7. Home Therapy and Self-Management
Most patients in high-resource settings are trained to administer their own treatment at home, especially for prophylaxis.
Reduces emergency visits
Encourages independence
Improves quality of life
Mobile apps and telehealth tools now support treatment logging, reminders, and remote monitoring by specialists.
8. Special Considerations
a. Surgery and Dental Procedures
Require careful planning and clotting factor coverage
Local anaesthesia may be preferred
Tranexamic acid or antifibrinolytics are often used adjunctively
b. Sports and Physical Activity
Generally encouraged, especially low-impact sports like swimming and cycling
Protective gear and awareness are essential
Exercise improves joint strength and reduces bleeding risk
Conclusion | Treatment of Haemophilia
The treatment of haemophilia has come a long way in recent years. In the past, most care focused on replacing the missing clotting factor through regular injections. Today, however, there are many more options. For example, newer therapies last longer, require fewer doses, and carry fewer risks. In addition, gene therapy now offers a possible long-term solution by helping the body produce its own clotting factor.

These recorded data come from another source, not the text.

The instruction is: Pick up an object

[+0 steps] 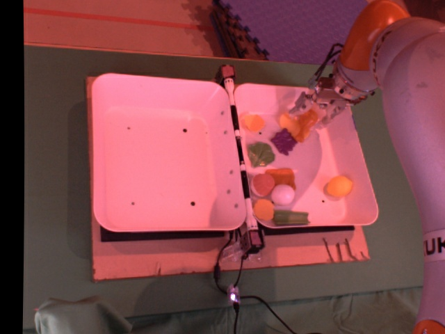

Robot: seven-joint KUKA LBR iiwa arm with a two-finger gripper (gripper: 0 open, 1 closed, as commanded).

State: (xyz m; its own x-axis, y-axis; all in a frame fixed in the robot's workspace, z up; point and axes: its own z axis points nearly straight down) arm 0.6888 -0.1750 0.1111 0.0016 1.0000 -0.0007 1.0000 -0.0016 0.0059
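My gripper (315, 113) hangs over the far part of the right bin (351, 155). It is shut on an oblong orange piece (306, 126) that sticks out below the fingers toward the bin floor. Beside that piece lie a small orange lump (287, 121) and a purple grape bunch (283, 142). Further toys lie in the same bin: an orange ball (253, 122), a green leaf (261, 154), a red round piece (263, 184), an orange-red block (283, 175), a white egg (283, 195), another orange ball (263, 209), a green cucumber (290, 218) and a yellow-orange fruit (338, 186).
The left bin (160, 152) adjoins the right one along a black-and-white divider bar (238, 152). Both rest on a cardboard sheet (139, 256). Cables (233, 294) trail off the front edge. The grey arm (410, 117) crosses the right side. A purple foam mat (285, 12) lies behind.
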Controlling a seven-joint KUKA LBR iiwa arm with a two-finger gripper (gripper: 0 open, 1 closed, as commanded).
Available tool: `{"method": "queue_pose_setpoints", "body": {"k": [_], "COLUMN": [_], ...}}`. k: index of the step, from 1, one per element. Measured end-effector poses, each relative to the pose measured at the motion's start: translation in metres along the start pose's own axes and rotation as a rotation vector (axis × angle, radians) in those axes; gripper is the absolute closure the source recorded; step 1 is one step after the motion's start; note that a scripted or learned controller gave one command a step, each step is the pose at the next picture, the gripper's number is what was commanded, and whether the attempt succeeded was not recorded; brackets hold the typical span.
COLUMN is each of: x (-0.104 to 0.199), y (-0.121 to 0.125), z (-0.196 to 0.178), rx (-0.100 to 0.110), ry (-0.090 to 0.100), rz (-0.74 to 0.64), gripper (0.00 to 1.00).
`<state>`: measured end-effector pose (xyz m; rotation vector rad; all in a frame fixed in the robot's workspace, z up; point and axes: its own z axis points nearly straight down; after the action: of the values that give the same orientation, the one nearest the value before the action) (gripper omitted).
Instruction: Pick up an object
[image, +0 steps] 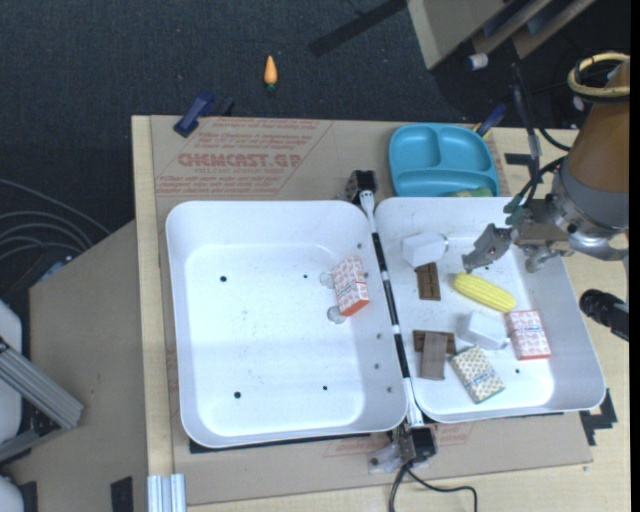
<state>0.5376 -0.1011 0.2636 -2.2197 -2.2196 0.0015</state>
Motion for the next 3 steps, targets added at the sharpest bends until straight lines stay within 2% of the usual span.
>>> {"method": "queue_pose_setpoints", "body": {"k": [1, 2, 3], "x": [-0.006, -0.004, 0.003], "y": [-0.034, 0.021, 0.091], "z": [0.156, 0.169, 0.169], "rx": [-0.009, -0.022, -0.023], "ry": [-0.002, -0.008, -0.008], "rz": [0.0, 0.001, -0.001], "gripper": [0.0, 0.0, 0.0]}}
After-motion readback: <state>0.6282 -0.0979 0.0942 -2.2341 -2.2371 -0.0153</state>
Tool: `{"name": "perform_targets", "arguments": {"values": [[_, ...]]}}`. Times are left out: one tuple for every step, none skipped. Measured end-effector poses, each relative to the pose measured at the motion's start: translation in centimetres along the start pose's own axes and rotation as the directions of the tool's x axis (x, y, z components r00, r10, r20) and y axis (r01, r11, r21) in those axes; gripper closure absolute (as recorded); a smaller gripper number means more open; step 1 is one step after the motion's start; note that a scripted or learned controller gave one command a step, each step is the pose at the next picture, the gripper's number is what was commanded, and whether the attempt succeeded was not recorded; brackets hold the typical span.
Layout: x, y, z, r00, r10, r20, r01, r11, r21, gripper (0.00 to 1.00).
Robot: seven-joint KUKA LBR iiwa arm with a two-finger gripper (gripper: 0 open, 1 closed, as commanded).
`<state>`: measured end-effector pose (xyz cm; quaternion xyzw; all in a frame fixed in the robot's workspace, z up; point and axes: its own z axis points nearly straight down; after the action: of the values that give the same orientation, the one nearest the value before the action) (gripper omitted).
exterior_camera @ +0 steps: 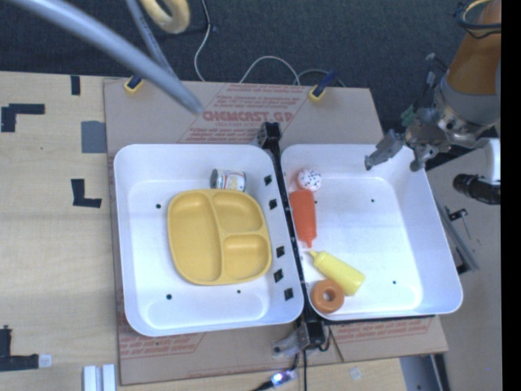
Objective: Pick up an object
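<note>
Objects unpicked, right bin (423, 218), left side: orange carrot (304, 215), yellow bottle (339, 272), ring (329, 296), speckled ball (308, 179). Gripper (399, 155) over far-right rim, fingers spread, carrying nothing. Grasp entirely outstanding.
</note>
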<state>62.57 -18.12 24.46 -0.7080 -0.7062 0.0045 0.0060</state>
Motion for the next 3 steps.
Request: {"name": "perform_targets", "arguments": {"values": [[0.1,0.2,-0.9,1.0,-0.004,0.002,0.004,1.0,-0.013,0.0],[-0.2,0.3,3.5,1.0,-0.004,0.003,0.004,1.0,-0.01,0.0],[-0.4,0.1,7.9,1.0,-0.003,0.003,0.003,1.0,-0.009,0.0]]}}
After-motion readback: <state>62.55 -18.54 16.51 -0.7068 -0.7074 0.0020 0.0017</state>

Because of these advances, people with haemophilia now have more choices than ever before. With the right care, they can prevent most bleeding episodes, stay active, and avoid serious complications. Most importantly, access to a skilled medical team and regular follow-ups helps them stay healthy.
As treatment continues to improve, living with haemophilia becomes easier. Many people are now able to lead full, independent lives with little interruption to work, school, or daily activities.